TASK INSTRUCTIONS
Set out exactly, line by line, the stretch of data below that begins at the line containing "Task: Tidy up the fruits" and ends at the line containing "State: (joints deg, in", with both ends kept.

Dataset excerpts
BEGIN

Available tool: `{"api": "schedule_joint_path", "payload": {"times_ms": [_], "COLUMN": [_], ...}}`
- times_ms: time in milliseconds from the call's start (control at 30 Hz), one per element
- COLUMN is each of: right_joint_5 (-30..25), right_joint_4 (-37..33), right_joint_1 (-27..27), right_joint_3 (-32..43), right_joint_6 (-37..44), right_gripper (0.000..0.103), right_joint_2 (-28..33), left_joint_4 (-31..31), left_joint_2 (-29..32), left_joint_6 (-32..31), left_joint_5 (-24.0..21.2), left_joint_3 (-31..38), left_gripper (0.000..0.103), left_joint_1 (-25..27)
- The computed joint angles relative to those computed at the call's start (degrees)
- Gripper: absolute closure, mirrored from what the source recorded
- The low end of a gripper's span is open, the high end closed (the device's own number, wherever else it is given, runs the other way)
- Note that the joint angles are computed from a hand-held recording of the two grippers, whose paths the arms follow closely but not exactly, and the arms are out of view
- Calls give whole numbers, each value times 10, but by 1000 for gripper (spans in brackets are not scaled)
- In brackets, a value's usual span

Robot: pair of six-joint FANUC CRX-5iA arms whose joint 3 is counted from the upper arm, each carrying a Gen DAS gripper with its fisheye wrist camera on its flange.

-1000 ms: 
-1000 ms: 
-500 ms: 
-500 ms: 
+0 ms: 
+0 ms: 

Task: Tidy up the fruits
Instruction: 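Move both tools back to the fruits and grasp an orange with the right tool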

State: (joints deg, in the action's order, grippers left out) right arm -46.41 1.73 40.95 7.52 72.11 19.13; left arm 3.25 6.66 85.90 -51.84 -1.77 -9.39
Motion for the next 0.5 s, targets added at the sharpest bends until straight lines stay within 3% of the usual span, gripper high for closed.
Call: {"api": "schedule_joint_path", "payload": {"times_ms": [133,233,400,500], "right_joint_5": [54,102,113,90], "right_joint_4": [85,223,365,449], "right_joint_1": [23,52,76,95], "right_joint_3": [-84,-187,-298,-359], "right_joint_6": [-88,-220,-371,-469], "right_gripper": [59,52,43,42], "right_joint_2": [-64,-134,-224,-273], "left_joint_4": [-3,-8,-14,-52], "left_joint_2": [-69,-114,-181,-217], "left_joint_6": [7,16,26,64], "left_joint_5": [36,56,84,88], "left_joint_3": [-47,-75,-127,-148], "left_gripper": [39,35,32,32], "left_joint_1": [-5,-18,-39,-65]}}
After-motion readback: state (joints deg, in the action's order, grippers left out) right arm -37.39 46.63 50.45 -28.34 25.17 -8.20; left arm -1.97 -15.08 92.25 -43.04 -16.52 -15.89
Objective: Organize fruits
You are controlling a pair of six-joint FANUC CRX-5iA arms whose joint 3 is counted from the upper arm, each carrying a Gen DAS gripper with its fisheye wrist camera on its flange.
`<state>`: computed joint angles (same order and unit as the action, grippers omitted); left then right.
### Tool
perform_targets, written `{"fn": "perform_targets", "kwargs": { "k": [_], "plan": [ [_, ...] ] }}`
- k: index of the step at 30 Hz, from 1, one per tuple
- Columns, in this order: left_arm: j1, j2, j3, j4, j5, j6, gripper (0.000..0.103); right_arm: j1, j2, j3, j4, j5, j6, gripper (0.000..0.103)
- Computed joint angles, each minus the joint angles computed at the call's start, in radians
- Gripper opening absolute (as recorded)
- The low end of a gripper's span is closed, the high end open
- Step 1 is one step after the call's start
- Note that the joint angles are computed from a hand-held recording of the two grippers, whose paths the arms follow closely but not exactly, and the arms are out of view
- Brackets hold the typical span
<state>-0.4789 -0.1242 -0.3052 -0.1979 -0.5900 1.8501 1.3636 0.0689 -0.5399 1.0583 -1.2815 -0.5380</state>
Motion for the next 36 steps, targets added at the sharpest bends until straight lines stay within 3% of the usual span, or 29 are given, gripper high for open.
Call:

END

SOLUTION
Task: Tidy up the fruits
Instruction: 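Move both tools back to the fruits and grasp an orange with the right tool
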
State: (joints deg, in the action's order, grippers left out) right arm -46.41 1.73 40.95 7.52 72.11 19.13; left arm 3.25 6.66 85.90 -51.84 -1.77 -9.39

This exercise has been fully answered.